Working data —
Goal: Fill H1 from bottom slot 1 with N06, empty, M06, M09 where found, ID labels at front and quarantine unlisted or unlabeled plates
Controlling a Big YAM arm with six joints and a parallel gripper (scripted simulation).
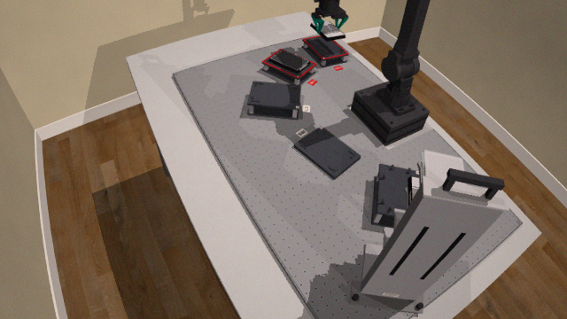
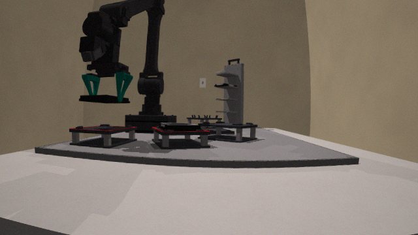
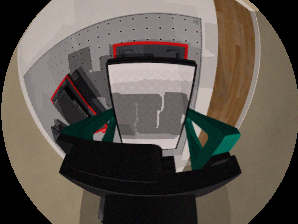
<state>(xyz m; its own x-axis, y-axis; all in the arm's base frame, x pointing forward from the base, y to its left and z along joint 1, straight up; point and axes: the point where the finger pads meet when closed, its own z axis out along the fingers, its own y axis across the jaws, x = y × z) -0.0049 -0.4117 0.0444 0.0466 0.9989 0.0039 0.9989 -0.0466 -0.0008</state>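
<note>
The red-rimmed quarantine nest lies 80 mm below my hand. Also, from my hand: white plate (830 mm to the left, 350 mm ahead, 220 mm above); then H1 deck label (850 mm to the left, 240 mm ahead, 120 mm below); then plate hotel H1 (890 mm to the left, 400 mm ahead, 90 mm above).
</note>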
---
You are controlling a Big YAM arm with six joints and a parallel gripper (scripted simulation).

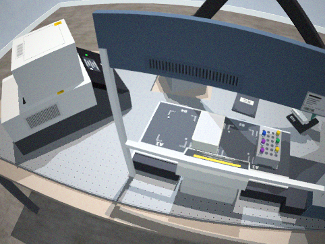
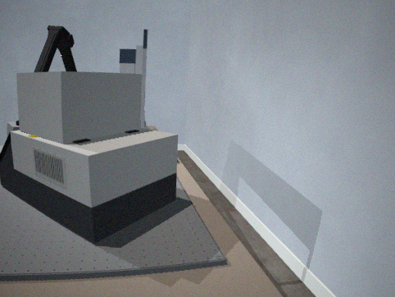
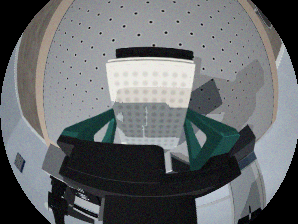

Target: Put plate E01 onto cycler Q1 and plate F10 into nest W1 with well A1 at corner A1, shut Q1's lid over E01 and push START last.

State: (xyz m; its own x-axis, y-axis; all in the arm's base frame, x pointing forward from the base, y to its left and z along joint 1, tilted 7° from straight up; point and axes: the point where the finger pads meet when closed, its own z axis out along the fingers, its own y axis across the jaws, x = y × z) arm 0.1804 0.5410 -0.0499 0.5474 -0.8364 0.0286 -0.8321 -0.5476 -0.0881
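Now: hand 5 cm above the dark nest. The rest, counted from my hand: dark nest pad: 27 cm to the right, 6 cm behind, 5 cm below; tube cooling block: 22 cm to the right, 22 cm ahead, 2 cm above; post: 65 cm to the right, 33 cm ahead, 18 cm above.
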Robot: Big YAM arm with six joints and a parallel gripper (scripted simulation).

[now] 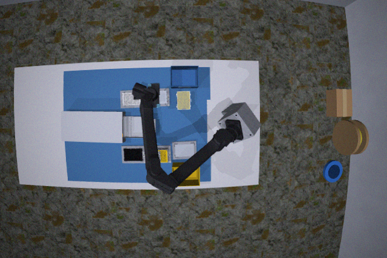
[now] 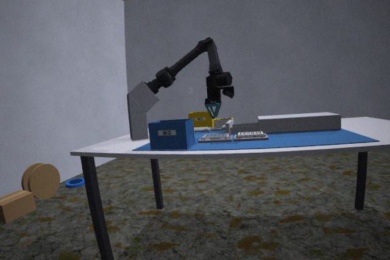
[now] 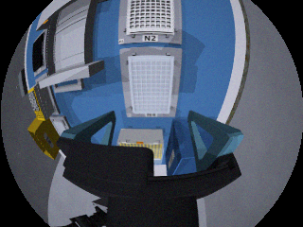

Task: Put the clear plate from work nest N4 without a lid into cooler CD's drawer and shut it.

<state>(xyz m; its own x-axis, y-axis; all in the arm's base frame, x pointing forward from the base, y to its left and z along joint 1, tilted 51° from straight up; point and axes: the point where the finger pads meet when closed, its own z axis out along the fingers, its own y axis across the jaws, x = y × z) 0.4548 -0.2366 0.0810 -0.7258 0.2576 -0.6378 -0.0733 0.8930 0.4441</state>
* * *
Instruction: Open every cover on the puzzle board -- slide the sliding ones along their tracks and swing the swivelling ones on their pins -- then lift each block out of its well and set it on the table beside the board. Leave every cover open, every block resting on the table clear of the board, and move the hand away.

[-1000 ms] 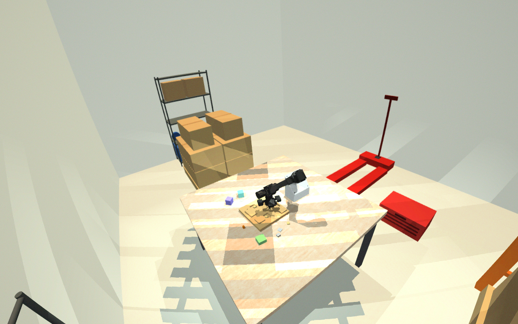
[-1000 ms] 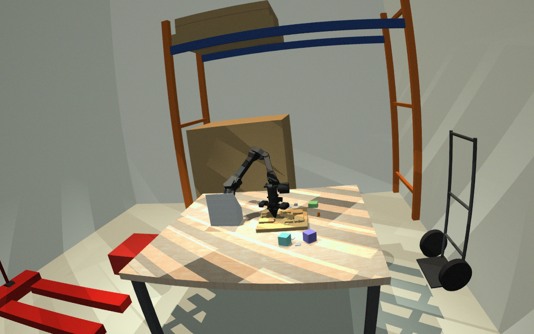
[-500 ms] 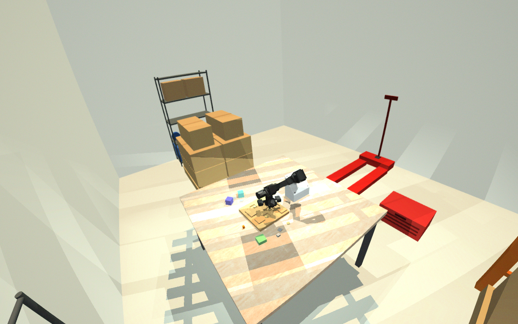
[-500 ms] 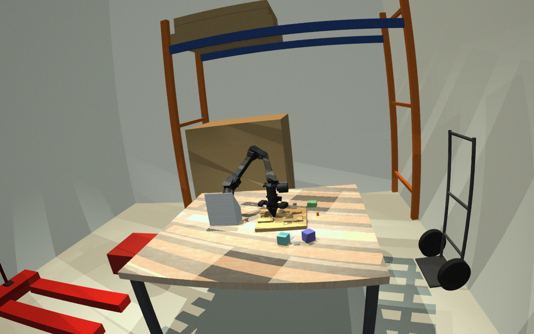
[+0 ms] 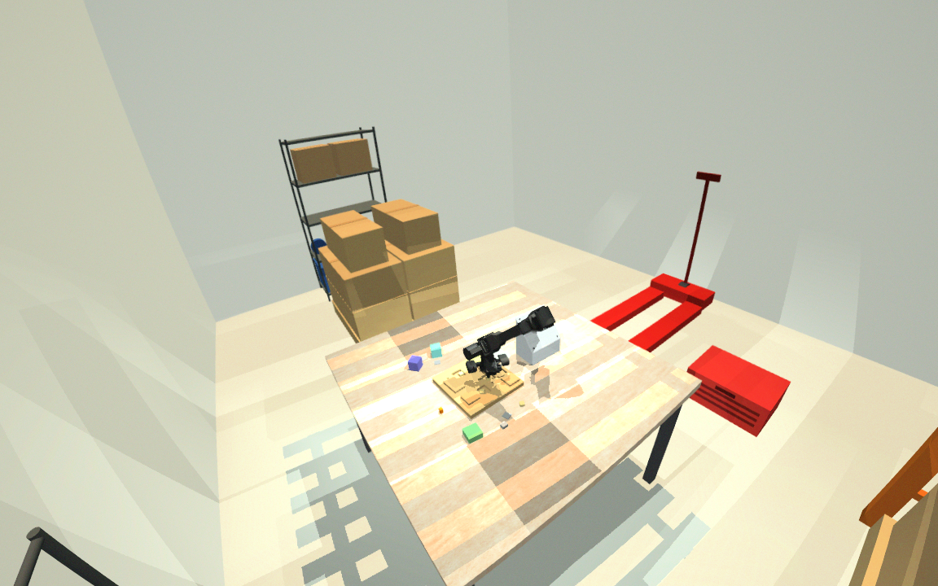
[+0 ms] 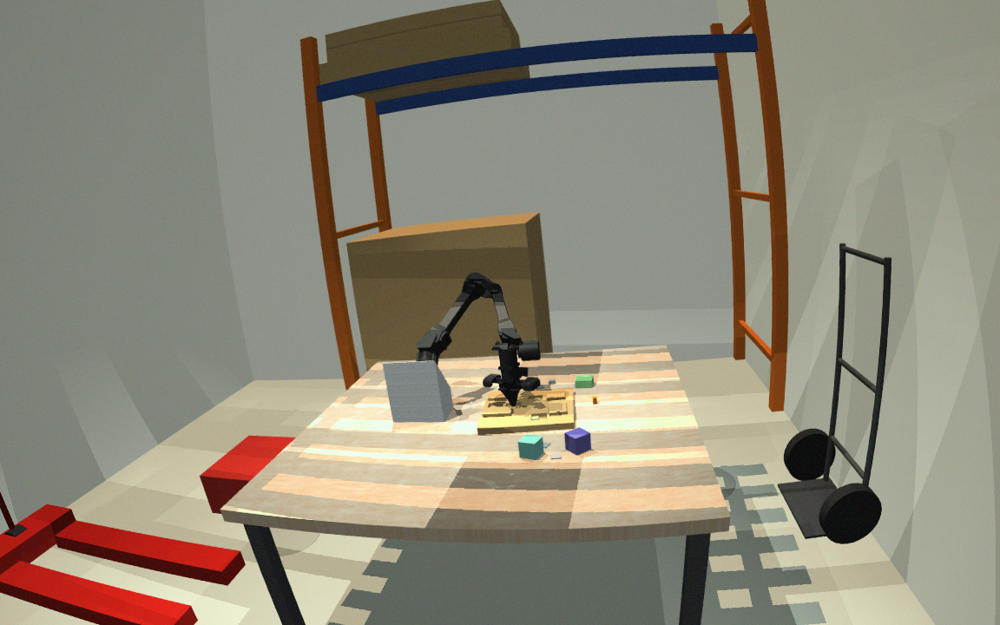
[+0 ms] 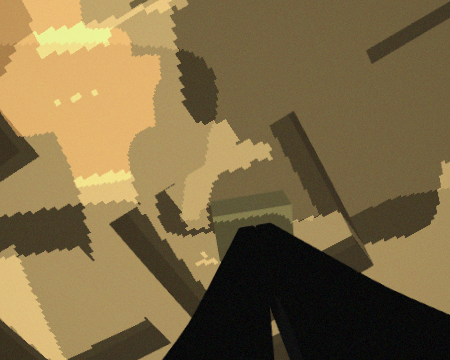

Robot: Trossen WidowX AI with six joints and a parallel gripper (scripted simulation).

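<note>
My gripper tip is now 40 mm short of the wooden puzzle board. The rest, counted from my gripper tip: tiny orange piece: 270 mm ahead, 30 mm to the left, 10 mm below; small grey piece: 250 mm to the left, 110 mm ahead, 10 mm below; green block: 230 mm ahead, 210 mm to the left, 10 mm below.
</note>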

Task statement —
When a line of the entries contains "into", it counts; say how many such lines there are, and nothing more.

Result of the task —
2